Lt. Gen. Robert Van Antwerp assured Sen. Murray that the Corps is doing everything possible to meet the critical June deadline for completion of the dam study. Unless the study is completed on time, the project will not be eligible for construction funding for the 2012 fiscal year.
Lt. Gen. Van Antwerp told Murray that the study would be ready.
“The threat of flooding in the valley has created enormous uncertainty and fear for residents, stalled economic development efforts, and cost the County millions of dollars for emergency management preparations,” said Councilmember Julia Patterson, prime sponsor of the motion. “Securing full federal funding for both the interim and permanent fix must be a top priority for leaders at all levels of government.”

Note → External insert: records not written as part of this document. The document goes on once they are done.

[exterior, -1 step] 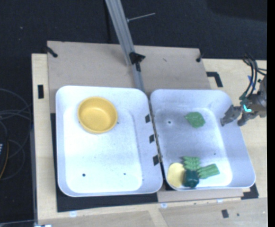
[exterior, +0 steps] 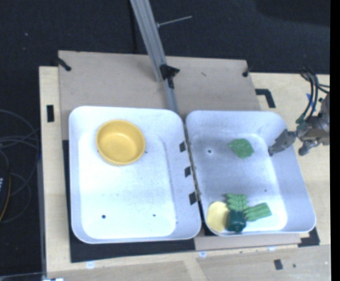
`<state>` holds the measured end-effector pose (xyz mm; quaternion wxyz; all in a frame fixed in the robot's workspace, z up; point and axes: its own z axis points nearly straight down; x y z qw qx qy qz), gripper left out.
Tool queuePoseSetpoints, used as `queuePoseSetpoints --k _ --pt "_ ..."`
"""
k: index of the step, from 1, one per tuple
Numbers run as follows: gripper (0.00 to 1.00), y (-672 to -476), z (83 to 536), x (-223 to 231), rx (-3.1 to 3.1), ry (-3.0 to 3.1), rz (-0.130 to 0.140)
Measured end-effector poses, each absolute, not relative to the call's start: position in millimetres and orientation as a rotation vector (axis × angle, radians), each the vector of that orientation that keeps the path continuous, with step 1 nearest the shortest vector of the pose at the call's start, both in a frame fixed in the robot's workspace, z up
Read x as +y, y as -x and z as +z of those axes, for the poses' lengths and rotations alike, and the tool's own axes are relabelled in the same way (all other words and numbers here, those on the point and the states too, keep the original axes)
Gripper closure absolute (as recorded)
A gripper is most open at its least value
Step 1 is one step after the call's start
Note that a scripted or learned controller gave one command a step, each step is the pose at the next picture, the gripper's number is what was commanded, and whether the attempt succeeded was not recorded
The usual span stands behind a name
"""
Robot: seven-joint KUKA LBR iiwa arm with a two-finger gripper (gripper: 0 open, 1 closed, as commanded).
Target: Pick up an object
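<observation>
Nearest the camera, along the lower edge of the right bin [exterior: 287, 174], sits a cluster: a pale yellow piece [exterior: 216, 216], a dark teal block [exterior: 236, 221] and a green ridged toy [exterior: 249, 206], all touching or overlapping.

At the right edge of the frame, the gripper [exterior: 292, 143] hangs over that bin's right rim with its two fingers spread apart and nothing between them. One finger [exterior: 278, 142] slants down and left toward the bin floor; the other sits closer to the wrist.

Closest to the jaws is a small green lump [exterior: 241, 148], lying alone on the bin floor in the upper middle of the right bin, left of the fingers and apart from them. It looks like the easiest target, since nothing crowds it. To do this step well, the arm would want to travel left until the open fingers straddle the lump, then descend squarely so both pads meet its sides rather than clip its top; the lump seems soft and irregular, so an off-centre close could squeeze it out.

Farther out, in the upper left of the left bin [exterior: 123, 215], a yellow bowl [exterior: 120, 141] rests upright, well apart from the gripper.
</observation>
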<state>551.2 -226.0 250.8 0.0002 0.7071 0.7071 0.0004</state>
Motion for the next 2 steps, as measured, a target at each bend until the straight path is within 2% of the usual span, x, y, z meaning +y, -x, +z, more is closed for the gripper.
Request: queuePoseSetpoints --k 2 --pt "0.0 -556.2 129 -221 2.224 -2.224 -0.004"
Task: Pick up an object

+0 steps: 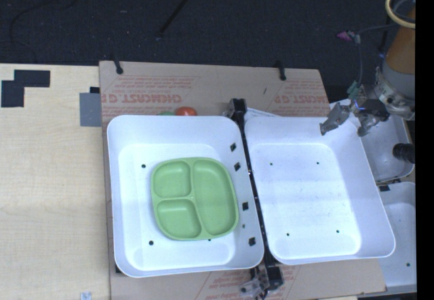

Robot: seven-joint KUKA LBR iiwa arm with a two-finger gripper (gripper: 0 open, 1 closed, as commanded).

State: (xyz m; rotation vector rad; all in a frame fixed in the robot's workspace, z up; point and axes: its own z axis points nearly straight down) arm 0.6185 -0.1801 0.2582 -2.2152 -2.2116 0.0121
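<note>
Two shallow white bins sit side by side on the table (47,176), resting on a sheet of brown cardboard (203,88) printed with red lettering. The left bin (129,142) holds one thing: a light green plate (194,198) with three compartments, lying flat near the middle of the bin floor, slightly toward its right wall. The right bin (319,197) shows a bare white floor with a few small dark dots on it.

One small red-orange object (186,112), with a bit of green beside it, lies on the cardboard just behind the back rim of the left bin, outside both bins. It is too small to tell what it is.

One arm (401,54) reaches in from the right, its orange band showing near the upper right corner. The gripper (347,117) hangs over the back right corner of the right bin, well apart from the green plate. Its two fingers (331,121) stand apart, with nothing between them.

A black clip strip (244,170) runs between the two bins where their rims meet. Two dark posts stand at the back edge of the cardboard. On the pale table to the left lie a few dark flat patches (27,85) and one grey square (89,108). Nothing lies on top of the plate or stands around it inside the left bin.
</note>
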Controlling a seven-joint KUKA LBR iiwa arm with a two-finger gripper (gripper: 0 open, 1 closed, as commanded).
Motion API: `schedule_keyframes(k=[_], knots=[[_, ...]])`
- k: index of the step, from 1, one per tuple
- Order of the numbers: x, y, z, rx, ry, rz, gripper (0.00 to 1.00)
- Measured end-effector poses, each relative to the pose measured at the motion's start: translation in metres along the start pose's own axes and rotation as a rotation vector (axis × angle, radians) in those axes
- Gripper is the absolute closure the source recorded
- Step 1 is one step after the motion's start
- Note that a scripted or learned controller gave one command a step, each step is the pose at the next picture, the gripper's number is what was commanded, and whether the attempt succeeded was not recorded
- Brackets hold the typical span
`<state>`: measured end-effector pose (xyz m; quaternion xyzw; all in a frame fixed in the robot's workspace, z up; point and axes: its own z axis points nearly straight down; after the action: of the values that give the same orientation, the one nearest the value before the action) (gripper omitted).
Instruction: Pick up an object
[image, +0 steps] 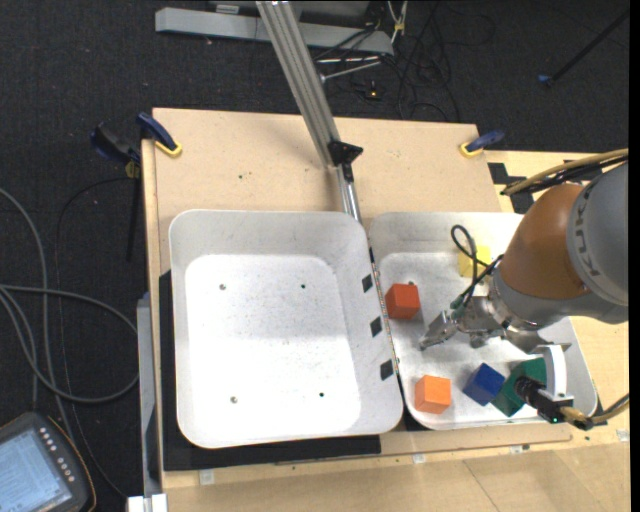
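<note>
My gripper (450, 338) hangs low over the middle of the right bin (425, 258), its fingers spread open with only bare bin floor between them. A red-orange cube (402, 300) lies just up and left of it. An orange cube (433, 393) sits below it near the bin's front rim. A blue cube (485, 384) and a green block (520, 386) lie to the lower right, close under the wrist. A yellow object (468, 263) is partly hidden behind the arm and its cable.
The left bin (265, 320) adjoins the right one along a shared rim with black clips. The arm's grey body and orange band (550, 250) cover the right bin's far right side. A metal pole (305, 85) slants over the bench's back.
</note>
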<state>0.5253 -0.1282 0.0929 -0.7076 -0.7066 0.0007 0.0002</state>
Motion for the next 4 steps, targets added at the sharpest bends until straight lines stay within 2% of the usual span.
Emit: schedule_keyframes(k=[1,3,4], knots=[[0.000,0.001,-0.013,-0.003,0.001,0.000,1.00],[0.002,0.002,-0.136,-0.009,-0.001,-0.005,1.00],[0.002,0.002,-0.135,-0.002,0.000,-0.004,1.00]])
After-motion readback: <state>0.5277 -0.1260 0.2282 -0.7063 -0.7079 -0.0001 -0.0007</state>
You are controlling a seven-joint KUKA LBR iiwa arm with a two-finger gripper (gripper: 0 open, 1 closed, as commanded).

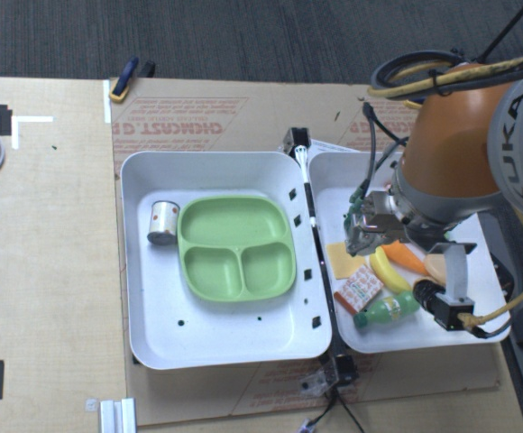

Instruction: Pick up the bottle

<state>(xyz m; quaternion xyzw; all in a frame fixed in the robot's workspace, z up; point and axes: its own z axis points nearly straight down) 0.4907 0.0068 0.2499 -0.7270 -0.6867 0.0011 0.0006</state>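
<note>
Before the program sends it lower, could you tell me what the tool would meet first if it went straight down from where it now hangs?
Probably the yellow cheese slice beneath the tool, not the green bottle, which lies nearer the camera; depth is unclear.

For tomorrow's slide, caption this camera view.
Gripper hovers over the right bin; green bottle lies among toy food.

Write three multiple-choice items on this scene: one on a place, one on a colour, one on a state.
1. Where does the bottle lie?
A. Right bin
B. Left bin
C. On the cardboard

2. What colour is the divided tray?
A. White
B. Orange
C. Green

3. How is the can placed?
A. On its side by the tray
B. Upright on the tray
C. Stacked on the bottle

Key: 1 A, it lies in the right bin near the front wall. 2 C, pale green throughout. 3 A, it lies sideways at the tray's left edge.
</note>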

The Howard Hanson Dam has provided flood protection for businesses and residents in the Green River Valley since 1961. The Green River Valley watershed, home to nearly 350,000 residents also is the second largest warehouse and product distribution center on the West Coast, representing $37.36 billion in gross business income, 4,500 businesses and over 100,000 jobs. FEMA recently estimated the potential losses from a single flooding in the region could exceed $3.7 billion dollars.
With the former site of Japanese Auto Wrecking at South 262nd Street just 50 yards from the river, the agencies are spending roughly $83,000 to prevent the spread of pollutants from heavily contaminated materials to surrounding properties that include agricultural lands, according to a Jan. 13 King County Department of Natural Resources media release.
The money funded installation of a barrier of “super sacks,” provided by the U.S. Army Corps of Engineers, between the wrecking yard and adjacent agricultural lands, along with a pollutant absorbing “boom” adjacent the barrier. Construction of the barrier was completed in November.